## TASK DETAILS
Using the records below, copy exactly the part that opens with the line holding "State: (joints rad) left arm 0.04" and closes with the line holding "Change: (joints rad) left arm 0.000", minus the pictures.

Saved data entries:
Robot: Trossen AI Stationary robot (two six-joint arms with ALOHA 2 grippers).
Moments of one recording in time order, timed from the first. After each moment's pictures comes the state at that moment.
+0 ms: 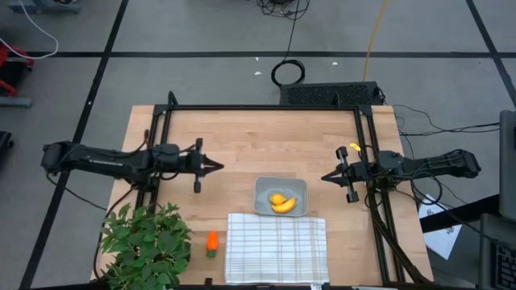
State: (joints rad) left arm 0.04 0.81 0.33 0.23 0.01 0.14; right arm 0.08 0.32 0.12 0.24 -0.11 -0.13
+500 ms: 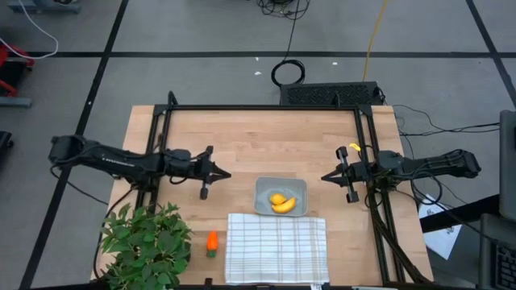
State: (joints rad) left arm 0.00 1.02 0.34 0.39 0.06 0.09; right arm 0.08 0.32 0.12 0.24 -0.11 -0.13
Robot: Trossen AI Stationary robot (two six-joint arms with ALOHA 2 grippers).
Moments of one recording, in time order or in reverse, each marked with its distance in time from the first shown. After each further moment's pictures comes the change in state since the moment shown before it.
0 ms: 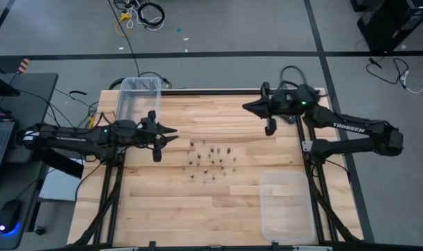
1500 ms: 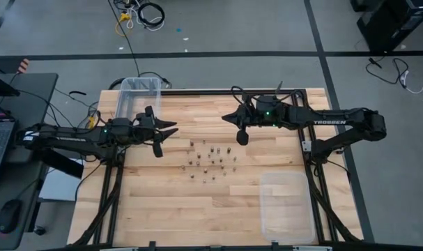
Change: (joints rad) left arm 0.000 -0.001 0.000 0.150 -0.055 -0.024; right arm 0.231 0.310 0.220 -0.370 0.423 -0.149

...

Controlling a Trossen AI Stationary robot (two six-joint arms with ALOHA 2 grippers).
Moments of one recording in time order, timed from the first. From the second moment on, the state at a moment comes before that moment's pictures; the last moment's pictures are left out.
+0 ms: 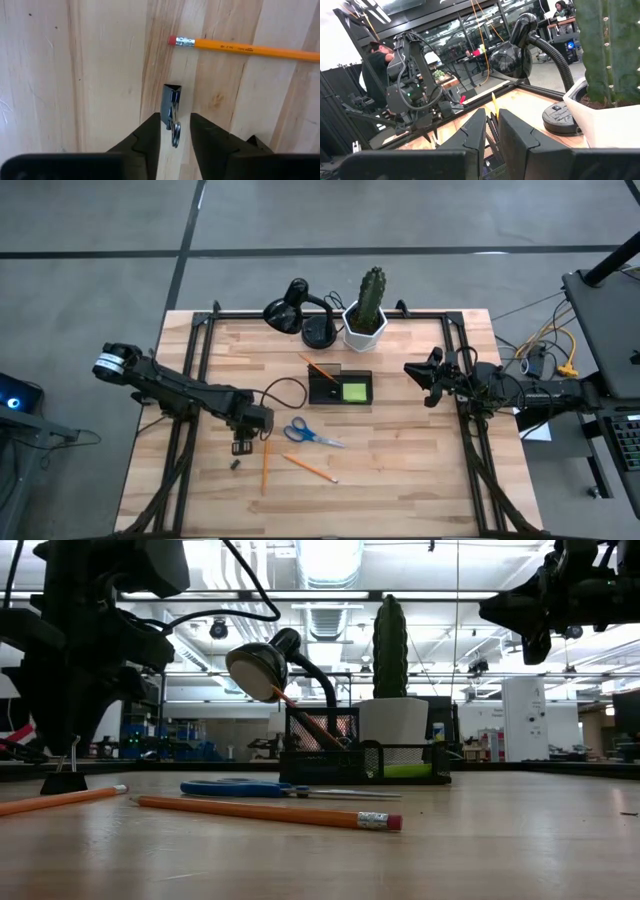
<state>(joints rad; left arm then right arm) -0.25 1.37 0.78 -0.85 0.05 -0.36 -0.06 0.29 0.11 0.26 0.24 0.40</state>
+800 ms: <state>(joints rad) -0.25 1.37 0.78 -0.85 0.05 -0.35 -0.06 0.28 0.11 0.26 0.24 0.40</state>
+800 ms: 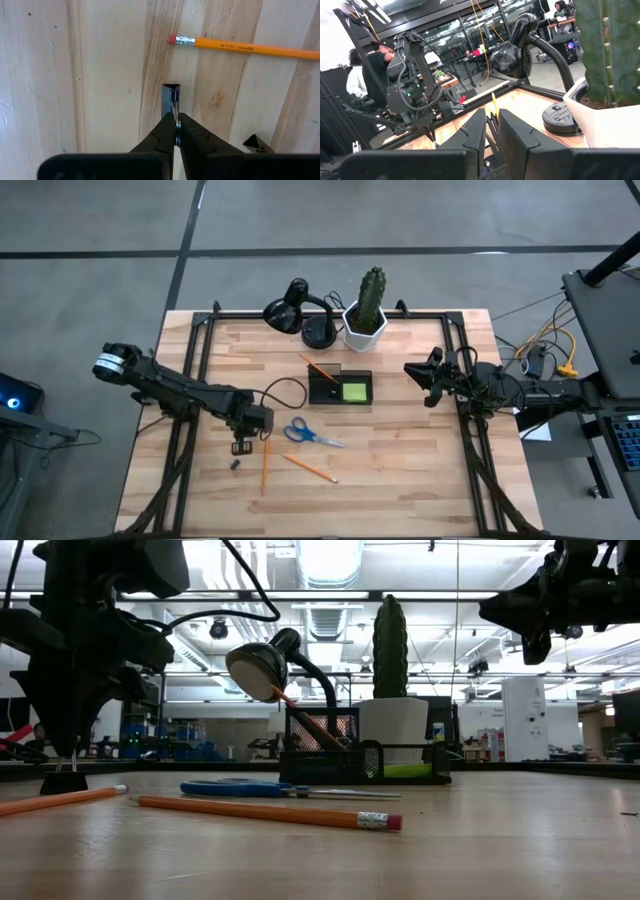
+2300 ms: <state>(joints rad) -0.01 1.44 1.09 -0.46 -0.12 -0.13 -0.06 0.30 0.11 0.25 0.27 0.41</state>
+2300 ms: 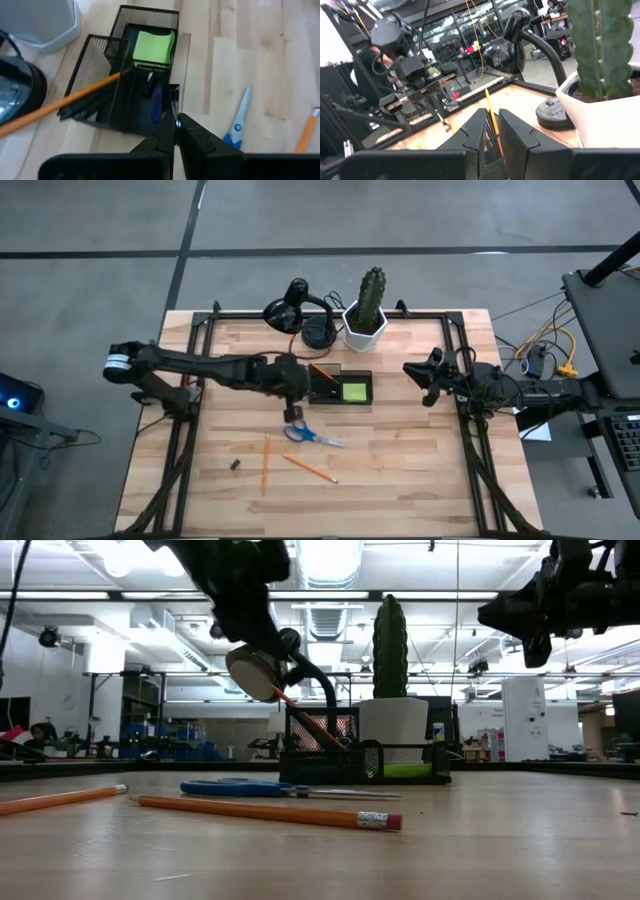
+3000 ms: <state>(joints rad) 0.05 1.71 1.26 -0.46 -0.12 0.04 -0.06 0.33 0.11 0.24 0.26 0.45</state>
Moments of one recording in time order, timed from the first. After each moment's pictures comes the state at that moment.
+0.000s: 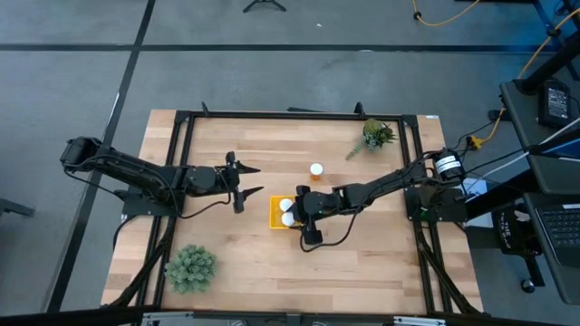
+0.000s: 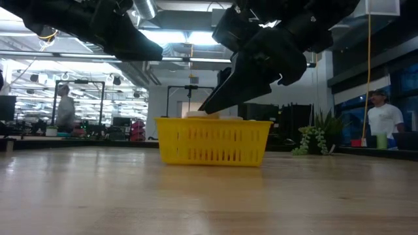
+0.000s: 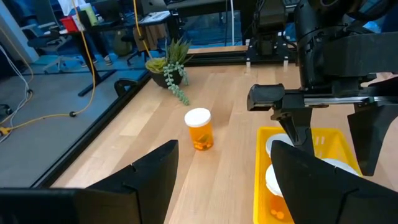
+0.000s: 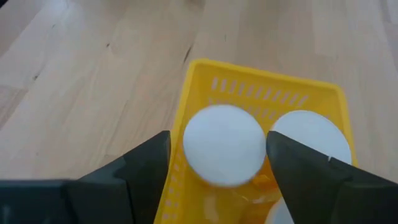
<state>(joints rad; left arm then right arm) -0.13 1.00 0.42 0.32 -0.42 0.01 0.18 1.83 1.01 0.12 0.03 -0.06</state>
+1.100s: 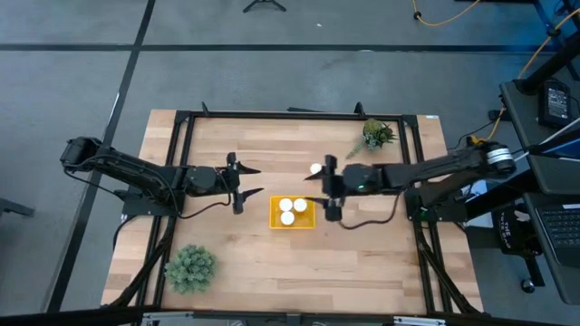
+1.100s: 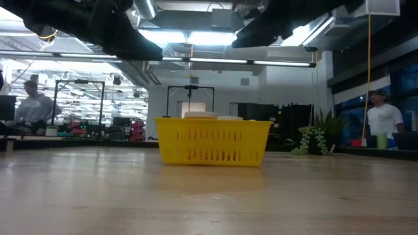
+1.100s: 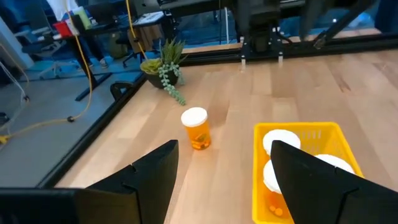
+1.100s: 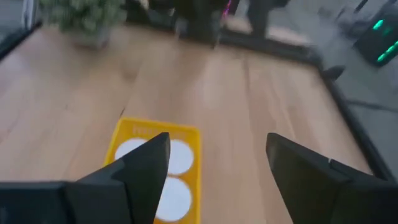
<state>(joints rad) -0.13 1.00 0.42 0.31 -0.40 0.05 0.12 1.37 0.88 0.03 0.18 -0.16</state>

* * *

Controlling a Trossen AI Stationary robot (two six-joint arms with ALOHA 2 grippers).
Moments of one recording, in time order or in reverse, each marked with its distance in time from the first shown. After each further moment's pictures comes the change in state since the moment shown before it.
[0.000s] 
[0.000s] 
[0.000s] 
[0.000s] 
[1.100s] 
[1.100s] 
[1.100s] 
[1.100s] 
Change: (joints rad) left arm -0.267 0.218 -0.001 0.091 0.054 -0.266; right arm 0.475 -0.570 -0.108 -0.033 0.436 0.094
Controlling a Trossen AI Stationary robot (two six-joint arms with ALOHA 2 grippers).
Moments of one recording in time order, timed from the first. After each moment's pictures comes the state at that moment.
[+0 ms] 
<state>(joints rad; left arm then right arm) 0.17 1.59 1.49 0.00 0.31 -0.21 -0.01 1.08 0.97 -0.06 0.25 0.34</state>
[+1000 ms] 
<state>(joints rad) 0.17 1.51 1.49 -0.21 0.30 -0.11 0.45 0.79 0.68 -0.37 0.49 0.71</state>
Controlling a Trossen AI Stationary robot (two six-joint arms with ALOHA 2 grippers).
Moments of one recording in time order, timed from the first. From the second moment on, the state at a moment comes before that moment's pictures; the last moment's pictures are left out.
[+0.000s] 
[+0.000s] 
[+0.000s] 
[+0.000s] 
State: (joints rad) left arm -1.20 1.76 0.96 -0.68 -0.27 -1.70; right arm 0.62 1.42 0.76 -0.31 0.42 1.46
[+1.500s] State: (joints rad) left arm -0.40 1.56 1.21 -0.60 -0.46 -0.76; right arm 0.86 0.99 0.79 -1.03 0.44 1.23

## COMPLETED EXERCISE
State: (joints rad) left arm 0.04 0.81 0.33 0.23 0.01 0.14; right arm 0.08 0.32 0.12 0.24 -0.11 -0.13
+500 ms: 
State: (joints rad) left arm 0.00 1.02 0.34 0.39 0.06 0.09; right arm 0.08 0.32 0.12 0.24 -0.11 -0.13
Robot: Trossen AI Stationary robot (two six-joint arms with ALOHA 2 grippers).
Moments of one recording, in time order or in reverse, each marked with its distance in time from the first shown. After each further moment's pictures comes the change in state since the moment shown before it.
0 ms: 
1500 ms: 
Change: (joints rad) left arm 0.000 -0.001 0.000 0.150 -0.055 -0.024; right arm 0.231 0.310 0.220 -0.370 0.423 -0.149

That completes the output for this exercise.